EBITDA, EBIT and adjusted net profit

EBITDA, EBIT and adjusted net profit are obtained by excluding the special items (respectively gross and net of the related taxes) from the operating profit and the reported net profit, as per the legal scheme of the Income Statement.

Income components classified among special items for financial year 2020 involve:

  • (i) financial expenses resulting from the buy back on the market of bonds under the scope of the liability management operation implemented by Snam in December 2020 (32 million euros, 24 million euros after the tax effect, 38 million euros in 2019, 29 million euros after the tax effect).
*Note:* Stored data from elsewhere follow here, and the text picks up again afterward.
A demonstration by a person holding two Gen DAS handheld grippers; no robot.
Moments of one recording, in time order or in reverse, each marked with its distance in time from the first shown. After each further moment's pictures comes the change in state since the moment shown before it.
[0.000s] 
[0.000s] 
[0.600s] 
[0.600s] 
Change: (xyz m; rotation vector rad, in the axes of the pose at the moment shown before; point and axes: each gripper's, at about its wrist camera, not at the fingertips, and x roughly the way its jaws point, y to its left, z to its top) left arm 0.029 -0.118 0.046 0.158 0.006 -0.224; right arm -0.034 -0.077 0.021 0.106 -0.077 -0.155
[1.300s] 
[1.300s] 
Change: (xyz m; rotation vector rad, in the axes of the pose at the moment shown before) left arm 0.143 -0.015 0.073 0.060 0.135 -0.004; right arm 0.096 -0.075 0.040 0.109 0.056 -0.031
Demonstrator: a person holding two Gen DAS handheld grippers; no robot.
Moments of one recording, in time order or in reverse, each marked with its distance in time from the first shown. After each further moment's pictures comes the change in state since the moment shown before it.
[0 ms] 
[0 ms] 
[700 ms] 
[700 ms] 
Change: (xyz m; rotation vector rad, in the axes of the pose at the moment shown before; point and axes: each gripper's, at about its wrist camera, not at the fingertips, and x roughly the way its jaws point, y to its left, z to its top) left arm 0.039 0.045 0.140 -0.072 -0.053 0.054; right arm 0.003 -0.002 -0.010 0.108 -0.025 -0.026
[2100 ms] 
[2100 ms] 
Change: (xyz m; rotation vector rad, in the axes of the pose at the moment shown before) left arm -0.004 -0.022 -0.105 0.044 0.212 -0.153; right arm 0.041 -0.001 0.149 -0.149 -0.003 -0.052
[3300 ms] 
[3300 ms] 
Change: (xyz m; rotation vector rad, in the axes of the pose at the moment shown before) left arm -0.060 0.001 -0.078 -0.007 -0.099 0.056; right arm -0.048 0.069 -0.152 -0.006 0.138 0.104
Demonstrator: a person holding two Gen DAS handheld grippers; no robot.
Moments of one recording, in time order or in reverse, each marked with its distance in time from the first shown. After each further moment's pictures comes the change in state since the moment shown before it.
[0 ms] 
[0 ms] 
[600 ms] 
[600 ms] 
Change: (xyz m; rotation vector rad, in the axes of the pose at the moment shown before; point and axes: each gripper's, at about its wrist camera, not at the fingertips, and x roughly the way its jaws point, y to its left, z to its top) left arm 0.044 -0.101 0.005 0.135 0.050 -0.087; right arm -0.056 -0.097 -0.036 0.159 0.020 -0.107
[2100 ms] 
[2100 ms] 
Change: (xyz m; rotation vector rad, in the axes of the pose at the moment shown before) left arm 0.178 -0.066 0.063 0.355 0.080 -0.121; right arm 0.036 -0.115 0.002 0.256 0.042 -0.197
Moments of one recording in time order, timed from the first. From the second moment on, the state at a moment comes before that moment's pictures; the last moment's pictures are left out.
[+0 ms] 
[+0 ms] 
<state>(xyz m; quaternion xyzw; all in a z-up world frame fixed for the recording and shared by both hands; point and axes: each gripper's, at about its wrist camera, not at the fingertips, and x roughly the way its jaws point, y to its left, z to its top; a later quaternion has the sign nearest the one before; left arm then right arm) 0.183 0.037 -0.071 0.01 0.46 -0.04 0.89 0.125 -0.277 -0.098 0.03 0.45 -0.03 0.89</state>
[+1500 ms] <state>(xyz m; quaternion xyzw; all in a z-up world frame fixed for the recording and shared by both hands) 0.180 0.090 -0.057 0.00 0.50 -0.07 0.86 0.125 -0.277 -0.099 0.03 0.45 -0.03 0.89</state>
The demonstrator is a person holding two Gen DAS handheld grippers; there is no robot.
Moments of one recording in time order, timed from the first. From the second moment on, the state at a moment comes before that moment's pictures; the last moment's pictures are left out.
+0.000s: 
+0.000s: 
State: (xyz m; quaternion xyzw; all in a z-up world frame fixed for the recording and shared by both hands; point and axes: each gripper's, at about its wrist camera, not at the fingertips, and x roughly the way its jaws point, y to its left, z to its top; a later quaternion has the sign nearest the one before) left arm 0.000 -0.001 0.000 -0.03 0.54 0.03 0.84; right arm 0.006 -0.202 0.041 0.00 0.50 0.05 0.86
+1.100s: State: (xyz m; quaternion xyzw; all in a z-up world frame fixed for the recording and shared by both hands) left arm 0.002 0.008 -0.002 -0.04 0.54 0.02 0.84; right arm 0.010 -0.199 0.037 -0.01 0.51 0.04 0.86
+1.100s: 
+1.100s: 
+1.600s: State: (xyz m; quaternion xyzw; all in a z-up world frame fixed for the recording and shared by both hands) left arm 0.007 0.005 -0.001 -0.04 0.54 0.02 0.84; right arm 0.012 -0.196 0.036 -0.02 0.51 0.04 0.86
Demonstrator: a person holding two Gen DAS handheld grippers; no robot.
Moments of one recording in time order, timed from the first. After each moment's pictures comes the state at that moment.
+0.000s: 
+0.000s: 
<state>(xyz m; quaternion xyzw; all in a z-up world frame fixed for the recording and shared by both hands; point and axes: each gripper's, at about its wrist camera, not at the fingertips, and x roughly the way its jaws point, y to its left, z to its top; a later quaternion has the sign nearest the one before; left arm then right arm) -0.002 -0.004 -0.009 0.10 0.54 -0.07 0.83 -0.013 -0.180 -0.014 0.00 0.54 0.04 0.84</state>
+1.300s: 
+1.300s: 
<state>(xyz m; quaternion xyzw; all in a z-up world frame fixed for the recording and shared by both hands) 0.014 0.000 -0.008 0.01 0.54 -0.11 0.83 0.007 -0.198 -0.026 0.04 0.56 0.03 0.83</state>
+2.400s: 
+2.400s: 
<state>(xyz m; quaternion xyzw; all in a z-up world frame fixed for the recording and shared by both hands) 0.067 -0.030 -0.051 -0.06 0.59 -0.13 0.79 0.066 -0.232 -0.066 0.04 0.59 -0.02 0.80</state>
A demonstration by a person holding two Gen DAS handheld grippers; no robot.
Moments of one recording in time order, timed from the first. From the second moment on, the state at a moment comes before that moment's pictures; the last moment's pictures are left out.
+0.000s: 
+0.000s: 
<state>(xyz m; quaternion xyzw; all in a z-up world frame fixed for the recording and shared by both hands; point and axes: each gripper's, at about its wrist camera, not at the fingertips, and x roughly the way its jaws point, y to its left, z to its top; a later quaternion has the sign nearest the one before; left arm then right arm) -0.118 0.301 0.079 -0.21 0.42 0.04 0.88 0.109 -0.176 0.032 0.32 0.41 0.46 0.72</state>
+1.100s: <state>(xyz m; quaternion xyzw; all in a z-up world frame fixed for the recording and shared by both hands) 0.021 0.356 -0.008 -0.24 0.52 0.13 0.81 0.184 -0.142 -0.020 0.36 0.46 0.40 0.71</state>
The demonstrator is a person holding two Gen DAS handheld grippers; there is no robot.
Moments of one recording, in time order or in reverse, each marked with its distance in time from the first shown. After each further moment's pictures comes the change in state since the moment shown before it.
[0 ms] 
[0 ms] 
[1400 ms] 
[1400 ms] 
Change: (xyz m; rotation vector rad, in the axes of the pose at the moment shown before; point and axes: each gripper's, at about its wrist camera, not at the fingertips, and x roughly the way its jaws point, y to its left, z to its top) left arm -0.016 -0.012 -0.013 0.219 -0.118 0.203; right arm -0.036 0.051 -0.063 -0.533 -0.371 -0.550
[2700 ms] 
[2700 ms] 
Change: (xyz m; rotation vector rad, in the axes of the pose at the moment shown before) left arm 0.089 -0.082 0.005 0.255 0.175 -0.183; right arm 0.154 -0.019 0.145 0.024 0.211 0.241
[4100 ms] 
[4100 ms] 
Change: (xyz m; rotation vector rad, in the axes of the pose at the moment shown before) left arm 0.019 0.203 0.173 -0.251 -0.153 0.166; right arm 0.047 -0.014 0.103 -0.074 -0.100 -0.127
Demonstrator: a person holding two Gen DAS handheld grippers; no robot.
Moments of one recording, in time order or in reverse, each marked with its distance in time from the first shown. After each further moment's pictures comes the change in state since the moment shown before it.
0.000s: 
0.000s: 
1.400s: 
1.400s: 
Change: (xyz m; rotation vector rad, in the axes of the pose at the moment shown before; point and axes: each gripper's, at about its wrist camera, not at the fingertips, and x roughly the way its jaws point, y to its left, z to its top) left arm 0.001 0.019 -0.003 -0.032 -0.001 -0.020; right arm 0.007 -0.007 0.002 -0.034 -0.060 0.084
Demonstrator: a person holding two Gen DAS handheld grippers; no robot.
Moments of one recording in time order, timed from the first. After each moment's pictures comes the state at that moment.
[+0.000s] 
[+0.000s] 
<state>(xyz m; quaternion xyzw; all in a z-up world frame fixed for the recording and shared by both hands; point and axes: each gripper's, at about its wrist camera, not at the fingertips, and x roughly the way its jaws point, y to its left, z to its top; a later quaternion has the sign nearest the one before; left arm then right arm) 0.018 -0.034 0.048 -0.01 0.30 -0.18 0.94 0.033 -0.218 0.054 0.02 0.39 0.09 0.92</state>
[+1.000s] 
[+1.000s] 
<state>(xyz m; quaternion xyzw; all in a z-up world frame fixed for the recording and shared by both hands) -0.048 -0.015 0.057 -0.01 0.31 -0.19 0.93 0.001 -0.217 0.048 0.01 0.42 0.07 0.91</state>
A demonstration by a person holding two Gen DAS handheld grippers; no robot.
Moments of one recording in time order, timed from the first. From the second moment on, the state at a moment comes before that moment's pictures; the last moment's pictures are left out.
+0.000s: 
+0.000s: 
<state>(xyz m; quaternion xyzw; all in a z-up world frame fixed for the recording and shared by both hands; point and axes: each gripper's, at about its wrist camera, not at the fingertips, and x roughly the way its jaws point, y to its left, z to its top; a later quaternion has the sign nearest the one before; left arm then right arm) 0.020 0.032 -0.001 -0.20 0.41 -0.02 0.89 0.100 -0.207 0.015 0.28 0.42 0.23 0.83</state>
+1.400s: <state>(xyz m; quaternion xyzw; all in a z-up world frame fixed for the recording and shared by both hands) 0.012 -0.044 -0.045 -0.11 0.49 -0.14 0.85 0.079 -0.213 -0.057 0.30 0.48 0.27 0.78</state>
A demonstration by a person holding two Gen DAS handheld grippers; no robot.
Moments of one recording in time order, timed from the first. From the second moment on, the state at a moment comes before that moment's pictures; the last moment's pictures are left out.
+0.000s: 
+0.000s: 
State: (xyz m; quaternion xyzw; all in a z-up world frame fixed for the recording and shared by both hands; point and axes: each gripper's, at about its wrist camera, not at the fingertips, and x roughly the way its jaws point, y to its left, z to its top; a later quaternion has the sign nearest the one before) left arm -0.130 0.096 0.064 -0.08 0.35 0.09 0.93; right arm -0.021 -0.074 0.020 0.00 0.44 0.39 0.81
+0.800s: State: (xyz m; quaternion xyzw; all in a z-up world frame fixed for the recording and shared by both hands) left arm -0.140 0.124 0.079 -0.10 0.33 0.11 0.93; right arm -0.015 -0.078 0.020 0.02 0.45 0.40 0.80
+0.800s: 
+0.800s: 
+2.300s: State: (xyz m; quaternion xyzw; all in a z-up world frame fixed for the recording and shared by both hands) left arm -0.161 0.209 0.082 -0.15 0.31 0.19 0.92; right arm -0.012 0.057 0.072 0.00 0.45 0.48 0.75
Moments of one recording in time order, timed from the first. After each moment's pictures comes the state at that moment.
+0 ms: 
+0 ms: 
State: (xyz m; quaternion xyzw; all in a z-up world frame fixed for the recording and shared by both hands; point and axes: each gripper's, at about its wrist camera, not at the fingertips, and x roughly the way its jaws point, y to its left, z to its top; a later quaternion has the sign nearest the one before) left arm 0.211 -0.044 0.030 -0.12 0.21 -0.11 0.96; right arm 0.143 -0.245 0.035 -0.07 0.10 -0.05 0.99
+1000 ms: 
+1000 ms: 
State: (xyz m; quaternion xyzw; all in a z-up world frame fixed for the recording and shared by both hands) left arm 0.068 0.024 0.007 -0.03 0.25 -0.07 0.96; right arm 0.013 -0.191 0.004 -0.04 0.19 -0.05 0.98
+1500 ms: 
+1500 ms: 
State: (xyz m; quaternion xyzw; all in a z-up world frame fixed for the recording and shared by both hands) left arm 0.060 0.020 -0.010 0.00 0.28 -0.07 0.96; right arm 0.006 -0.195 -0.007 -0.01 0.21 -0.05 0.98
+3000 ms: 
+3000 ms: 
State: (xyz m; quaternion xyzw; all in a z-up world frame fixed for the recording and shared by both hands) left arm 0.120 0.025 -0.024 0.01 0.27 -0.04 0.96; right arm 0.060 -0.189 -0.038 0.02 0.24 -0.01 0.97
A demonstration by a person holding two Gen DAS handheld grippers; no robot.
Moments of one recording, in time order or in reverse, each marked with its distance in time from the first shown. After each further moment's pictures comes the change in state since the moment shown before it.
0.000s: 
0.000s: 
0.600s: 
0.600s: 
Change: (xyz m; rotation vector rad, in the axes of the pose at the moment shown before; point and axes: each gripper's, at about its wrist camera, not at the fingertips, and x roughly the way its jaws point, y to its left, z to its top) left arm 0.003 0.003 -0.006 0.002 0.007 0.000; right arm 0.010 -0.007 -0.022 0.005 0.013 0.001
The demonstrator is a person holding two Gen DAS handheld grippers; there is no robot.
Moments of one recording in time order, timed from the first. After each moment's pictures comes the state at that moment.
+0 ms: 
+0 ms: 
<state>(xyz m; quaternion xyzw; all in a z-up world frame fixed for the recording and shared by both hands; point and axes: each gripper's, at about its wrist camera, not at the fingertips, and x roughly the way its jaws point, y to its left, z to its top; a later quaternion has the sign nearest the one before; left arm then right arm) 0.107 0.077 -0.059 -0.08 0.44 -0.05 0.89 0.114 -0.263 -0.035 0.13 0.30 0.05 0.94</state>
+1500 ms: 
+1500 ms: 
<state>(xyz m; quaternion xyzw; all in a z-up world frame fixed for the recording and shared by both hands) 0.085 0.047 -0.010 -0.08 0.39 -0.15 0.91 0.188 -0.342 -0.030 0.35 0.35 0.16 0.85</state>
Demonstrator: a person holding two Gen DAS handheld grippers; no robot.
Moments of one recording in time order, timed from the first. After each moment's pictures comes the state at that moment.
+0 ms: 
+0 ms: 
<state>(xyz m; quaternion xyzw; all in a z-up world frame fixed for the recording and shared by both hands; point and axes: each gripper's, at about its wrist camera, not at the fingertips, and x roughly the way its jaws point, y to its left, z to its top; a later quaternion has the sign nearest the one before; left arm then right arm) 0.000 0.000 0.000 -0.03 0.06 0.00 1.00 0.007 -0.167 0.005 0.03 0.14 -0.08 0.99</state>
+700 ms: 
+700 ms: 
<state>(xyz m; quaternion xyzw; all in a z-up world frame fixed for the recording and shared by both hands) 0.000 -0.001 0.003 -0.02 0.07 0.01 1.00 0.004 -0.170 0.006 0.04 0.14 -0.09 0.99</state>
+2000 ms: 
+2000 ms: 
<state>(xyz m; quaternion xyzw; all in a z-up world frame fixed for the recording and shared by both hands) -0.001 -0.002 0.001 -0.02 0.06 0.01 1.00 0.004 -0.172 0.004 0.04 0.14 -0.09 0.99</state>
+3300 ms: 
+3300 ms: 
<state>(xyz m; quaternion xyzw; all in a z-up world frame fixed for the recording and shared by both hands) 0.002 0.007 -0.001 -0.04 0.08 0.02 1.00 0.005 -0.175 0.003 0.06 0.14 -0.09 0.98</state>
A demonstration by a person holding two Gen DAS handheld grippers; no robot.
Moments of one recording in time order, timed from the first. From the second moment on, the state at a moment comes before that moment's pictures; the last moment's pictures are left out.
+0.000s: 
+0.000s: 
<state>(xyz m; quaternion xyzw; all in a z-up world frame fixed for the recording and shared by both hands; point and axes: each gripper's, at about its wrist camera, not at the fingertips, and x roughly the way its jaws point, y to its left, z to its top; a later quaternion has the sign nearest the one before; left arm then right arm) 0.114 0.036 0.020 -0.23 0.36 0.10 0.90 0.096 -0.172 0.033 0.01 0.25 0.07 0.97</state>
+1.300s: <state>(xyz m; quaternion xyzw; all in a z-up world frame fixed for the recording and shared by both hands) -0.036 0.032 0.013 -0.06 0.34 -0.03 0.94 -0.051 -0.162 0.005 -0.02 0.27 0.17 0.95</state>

These charges are essentially linked to the difference between the outflow deriving from the repurchase of bonds on the market and measurement at the amortised cost of the bonds themselves;
  • (ii) the costs suffered due to the state of emergency linked to the COVID-19 pandemic, for a total of 27 million euros (22 million euros net of tax effects), relative to: (a) donations of healthcare materials (14 million euros) and cash (2 million euros), also through the Snam Foundation, to assist the Italian healthcare system and the third sector; (b) purchases of personal protective equipment for internal use (6 million euros); (c) costs for services (5 million euros), mainly to deep clean working environments and for security.
  • (iii) allocation to the provision for risks and charges (17 million euros) for the estimate of likely tax and financial charges against facts and/or events already existing as of 31 December 2020.

Special items

Income components are classified among special items, if significant, when: (i) they result from non-recurring events or transactions or from transactions or events which do not occur frequently in the ordinary course of business; or (ii) they result from events or transactions which are not representative of the normal course of business.

4 For more information, see ESMA document 32-51-370 "ESMA Guidelines on Alternative Performance Measures (APMs)" of 17 April 2020, Q&A no. 18.

The tax rate applied to the items excluded from the calculation of adjusted net profit is determined on the basis of the nature of each revenue item subject to exclusion.